:: EXERCISE DIRECTIONS ::
Each entry should be written out once more, exactly as given below.

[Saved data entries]
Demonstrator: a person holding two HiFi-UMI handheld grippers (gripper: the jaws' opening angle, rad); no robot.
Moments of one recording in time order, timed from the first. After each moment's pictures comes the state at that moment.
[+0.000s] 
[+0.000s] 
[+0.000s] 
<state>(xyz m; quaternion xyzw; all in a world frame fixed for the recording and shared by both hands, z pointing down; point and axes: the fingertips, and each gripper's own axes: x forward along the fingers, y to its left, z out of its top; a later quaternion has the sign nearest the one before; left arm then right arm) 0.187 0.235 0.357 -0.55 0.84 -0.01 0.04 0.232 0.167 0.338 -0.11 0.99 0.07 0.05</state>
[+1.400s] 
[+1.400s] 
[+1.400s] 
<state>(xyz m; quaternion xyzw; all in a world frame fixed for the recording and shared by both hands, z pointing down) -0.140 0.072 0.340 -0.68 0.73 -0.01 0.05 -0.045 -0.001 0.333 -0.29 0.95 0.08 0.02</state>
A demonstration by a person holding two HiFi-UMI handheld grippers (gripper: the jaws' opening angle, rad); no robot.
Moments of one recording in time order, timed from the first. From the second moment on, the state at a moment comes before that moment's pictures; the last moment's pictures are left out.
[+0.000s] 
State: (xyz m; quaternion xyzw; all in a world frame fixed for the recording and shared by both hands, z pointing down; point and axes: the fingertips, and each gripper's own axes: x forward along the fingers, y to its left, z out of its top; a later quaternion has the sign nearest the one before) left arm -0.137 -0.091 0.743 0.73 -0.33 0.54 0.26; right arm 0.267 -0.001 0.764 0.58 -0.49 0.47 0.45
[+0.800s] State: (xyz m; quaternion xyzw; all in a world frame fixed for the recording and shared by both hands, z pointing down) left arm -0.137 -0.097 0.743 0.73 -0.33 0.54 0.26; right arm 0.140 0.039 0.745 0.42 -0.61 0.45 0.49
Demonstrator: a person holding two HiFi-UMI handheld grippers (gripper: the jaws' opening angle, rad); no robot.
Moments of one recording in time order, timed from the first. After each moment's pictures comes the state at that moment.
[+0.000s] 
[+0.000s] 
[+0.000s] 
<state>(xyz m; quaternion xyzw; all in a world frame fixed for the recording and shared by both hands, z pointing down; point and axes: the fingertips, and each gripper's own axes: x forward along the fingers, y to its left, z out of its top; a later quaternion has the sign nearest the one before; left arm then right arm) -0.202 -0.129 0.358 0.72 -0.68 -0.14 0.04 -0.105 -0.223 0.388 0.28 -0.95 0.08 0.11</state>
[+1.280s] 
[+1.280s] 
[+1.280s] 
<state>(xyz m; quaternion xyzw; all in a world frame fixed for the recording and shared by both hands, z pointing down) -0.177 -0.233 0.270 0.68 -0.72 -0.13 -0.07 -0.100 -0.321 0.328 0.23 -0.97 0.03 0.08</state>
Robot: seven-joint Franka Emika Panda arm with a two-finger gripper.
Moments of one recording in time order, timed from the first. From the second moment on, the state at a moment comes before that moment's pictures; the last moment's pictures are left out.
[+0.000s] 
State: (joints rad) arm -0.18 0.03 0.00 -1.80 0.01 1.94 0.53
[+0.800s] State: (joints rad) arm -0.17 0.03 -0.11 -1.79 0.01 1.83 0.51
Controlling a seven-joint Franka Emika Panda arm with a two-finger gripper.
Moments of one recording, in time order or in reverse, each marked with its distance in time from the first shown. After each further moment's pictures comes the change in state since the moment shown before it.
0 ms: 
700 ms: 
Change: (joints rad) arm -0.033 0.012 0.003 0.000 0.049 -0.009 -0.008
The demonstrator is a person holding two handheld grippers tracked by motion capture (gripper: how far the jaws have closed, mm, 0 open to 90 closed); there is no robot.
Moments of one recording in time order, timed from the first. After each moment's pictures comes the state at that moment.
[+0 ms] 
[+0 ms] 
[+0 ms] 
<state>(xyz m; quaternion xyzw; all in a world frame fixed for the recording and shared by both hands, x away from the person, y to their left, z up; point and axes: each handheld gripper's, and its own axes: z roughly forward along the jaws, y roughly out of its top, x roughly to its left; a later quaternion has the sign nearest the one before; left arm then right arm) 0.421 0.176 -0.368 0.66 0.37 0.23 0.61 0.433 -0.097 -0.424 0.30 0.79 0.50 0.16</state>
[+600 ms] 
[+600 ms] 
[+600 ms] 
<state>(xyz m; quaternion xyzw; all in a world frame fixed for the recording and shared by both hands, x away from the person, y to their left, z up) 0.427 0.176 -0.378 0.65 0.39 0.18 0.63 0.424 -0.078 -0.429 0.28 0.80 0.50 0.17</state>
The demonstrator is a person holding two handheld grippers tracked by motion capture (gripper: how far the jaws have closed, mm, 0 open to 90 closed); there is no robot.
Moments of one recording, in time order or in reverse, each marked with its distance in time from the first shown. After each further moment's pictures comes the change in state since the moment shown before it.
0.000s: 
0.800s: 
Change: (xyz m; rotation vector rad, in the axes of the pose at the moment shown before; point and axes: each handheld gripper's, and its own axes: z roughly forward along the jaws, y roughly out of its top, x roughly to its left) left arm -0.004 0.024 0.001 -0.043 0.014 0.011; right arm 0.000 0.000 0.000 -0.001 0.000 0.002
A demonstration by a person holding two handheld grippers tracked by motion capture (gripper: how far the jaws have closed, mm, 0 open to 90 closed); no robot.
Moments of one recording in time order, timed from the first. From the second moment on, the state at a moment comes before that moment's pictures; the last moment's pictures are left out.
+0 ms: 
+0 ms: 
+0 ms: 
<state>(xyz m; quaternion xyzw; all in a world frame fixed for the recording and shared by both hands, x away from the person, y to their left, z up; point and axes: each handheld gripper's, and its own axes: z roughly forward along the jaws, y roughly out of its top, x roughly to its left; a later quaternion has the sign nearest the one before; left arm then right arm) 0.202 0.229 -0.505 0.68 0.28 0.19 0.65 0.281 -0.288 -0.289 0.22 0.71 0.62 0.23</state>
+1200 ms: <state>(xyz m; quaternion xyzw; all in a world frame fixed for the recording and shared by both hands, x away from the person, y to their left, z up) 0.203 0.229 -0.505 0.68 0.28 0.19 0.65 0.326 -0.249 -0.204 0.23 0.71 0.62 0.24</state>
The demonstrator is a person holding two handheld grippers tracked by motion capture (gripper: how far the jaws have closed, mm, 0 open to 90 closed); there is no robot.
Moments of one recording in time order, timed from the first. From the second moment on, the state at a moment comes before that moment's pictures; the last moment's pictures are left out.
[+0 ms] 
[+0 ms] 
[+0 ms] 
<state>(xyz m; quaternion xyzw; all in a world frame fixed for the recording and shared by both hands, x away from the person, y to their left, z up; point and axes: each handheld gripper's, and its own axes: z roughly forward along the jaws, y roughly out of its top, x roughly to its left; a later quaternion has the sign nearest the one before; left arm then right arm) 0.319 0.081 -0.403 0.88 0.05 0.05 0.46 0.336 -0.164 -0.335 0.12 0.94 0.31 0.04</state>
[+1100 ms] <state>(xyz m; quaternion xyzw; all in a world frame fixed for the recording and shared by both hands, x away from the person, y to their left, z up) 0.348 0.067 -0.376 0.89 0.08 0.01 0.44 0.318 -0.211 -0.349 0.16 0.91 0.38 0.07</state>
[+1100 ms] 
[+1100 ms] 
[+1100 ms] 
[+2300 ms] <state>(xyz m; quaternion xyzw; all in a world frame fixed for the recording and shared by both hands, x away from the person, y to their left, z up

:: WRITTEN RESPONSE ::
Demonstrator: a person holding two HiFi-UMI handheld grippers (gripper: the jaws' opening angle, rad); no robot.
Moments of one recording in time order, timed from the first. After each moment's pictures comes the state at that moment.
[+0.000s] 
[+0.000s] 
[+0.000s] 
<state>(xyz m; quaternion xyzw; all in a world frame fixed for the recording and shared by both hands, z pointing down; point and axes: the fingertips, and each gripper's own axes: x forward along the fingers, y to its left, z out of its top; a later quaternion has the sign nearest the one before; left arm then right arm) 0.187 0.235 0.357 -0.55 0.84 -0.01 0.04 0.232 0.167 0.338 -0.11 0.99 0.07 0.05</state>
[+1.400s] 
[+1.400s] 
[+1.400s] 
<state>(xyz m; quaternion xyzw; all in a world frame fixed for the recording and shared by both hands, z pointing down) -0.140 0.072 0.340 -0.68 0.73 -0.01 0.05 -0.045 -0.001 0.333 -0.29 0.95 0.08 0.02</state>
A demonstration by a person holding two HiFi-UMI handheld grippers (gripper: the jaws' opening angle, rad); no robot.
Moments of one recording in time order, timed from the first. From the second moment on, the state at a moment comes before that moment's pictures; the last moment's pictures are left out.
[+0.000s] 
State: (xyz m; quaternion xyzw; all in a world frame fixed for the recording and shared by both hands, z pointing down; point and axes: the fingertips, and each gripper's own axes: x forward along the fingers, y to its left, z out of its top; a later quaternion has the sign nearest the one before) left arm -0.137 -0.091 0.743 0.73 -0.33 0.54 0.26; right arm 0.267 -0.001 0.764 0.58 -0.49 0.47 0.45
[+0.800s] State: (xyz m; quaternion xyzw; all in a world frame fixed for the recording and shared by both hands, z pointing down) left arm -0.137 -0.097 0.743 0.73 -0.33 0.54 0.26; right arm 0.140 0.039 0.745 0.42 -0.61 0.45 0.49
Demonstrator: a person holding two HiFi-UMI handheld grippers (gripper: the jaws' opening angle, rad); no robot.
Moments of one recording in time order, timed from the first. After each moment's pictures comes the state at that moment.
[+0.000s] 
[+0.000s] 
[+0.000s] 
<state>(xyz m; quaternion xyzw; all in a world frame fixed for the recording and shared by both hands, z pointing down; point and axes: the fingertips, and each gripper's own axes: x forward along the fingers, y to its left, z out of its top; a later quaternion has the sign nearest the one before; left arm then right arm) -0.202 -0.129 0.358 0.72 -0.68 -0.14 0.04 -0.105 -0.223 0.388 0.28 -0.95 0.08 0.11</state>
[+1.280s] 
[+1.280s] 
[+1.280s] 
<state>(xyz m; quaternion xyzw; all in a world frame fixed for the recording and shared by both hands, z pointing down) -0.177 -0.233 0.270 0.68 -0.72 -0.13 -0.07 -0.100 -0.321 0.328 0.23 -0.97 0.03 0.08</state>
Robot: seven-joint Franka Emika Panda arm with a two-finger gripper.
Moments of one recording in time order, timed from the first. From the second moment on, the state at a moment comes before that moment's pictures; the last moment's pictures are left out.
[+0.000s] 
State: (joints rad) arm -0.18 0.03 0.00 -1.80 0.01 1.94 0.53
[+0.800s] State: (joints rad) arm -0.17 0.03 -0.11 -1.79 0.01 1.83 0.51
Controlling a seven-joint Franka Emika Panda arm with a two-finger gripper.
Moments of one recording, in time order or in reverse, each marked with its distance in time from the first shown. After each further moment's pictures comes the change in state since the moment shown before it.
0 ms: 
700 ms: 
Change: (joints rad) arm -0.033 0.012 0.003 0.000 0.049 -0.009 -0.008
The demonstrator is a person holding two handheld grippers tracked by motion capture (gripper: how far the jaws have closed, mm, 0 open to 90 closed); there is no robot.
Moments of one recording in time order, timed from the first. After each moment's pictures comes the state at that moment.
[+0 ms] 
[+0 ms] 
[+0 ms] 
<state>(xyz m; quaternion xyzw; all in a world frame fixed for the recording and shared by both hands, x away from the person, y to their left, z up; point and axes: each handheld gripper's, and its own axes: z roughly forward along the jaws, y roughly out of its top, x roughly to its left; a later quaternion has the sign nearest the one before; left arm then right arm) 0.421 0.176 -0.368 0.66 0.37 0.23 0.61 0.433 -0.097 -0.424 0.30 0.79 0.50 0.16</state>
[+600 ms] 
[+600 ms] 
[+600 ms] 
<state>(xyz m; quaternion xyzw; all in a world frame fixed for the recording and shared by both hands, x away from the person, y to their left, z up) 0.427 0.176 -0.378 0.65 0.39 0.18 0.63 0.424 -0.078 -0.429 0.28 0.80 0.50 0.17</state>
The demonstrator is a person holding two handheld grippers tracked by motion capture (gripper: how far the jaws have closed, mm, 0 open to 90 closed); there is no robot.
Moments of one recording, in time order or in reverse, each marked with its distance in time from the first shown. After each further moment's pictures comes the change in state since the moment shown before it.
0.000s: 
0.800s: 
Change: (xyz m; rotation vector rad, in the axes of the pose at the moment shown before; point and axes: each handheld gripper's, and its own axes: z roughly forward along the jaws, y roughly out of its top, x roughly to its left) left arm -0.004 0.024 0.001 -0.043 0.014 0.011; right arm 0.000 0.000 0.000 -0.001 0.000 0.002
A demonstration by a person holding two handheld grippers tracked by motion capture (gripper: how far the jaws have closed, mm, 0 open to 90 closed); no robot.
Moments of one recording in time order, timed from the first. From the second moment on, the state at a moment comes before that moment's pictures; the last moment's pictures are left out.
+0 ms: 
+0 ms: 
+0 ms: 
<state>(xyz m; quaternion xyzw; all in a world frame fixed for the recording and shared by both hands, x away from the person, y to their left, z up; point and axes: each handheld gripper's, and its own axes: z roughly forward along the jaws, y roughly out of its top, x roughly to its left; a later quaternion has the sign nearest the one before; left arm then right arm) 0.202 0.229 -0.505 0.68 0.28 0.19 0.65 0.281 -0.288 -0.289 0.22 0.71 0.62 0.23</state>
+1200 ms: <state>(xyz m; quaternion xyzw; all in a world frame fixed for the recording and shared by both hands, x away from the person, y to their left, z up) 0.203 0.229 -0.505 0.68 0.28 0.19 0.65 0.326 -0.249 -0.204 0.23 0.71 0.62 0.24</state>
The demonstrator is a person holding two handheld grippers tracked by motion capture (gripper: how far the jaws have closed, mm, 0 open to 90 closed); there is no robot.
Moments of one recording in time order, timed from the first. From the second moment on, the state at a moment comes before that moment's pictures; the last moment's pictures are left out.
[+0 ms] 
[+0 ms] 
[+0 ms] 
<state>(xyz m; quaternion xyzw; all in a world frame fixed for the recording and shared by both hands, x away from the person, y to their left, z up; point and axes: each handheld gripper's, and its own axes: z roughly forward along the jaws, y roughly out of its top, x roughly to its left; a later quaternion has the sign nearest the one before; left arm then right arm) 0.319 0.081 -0.403 0.88 0.05 0.05 0.46 0.336 -0.164 -0.335 0.12 0.94 0.31 0.04</state>
[+1100 ms] <state>(xyz m; quaternion xyzw; all in a world frame fixed for the recording and shared by both hands, x away from the person, y to their left, z up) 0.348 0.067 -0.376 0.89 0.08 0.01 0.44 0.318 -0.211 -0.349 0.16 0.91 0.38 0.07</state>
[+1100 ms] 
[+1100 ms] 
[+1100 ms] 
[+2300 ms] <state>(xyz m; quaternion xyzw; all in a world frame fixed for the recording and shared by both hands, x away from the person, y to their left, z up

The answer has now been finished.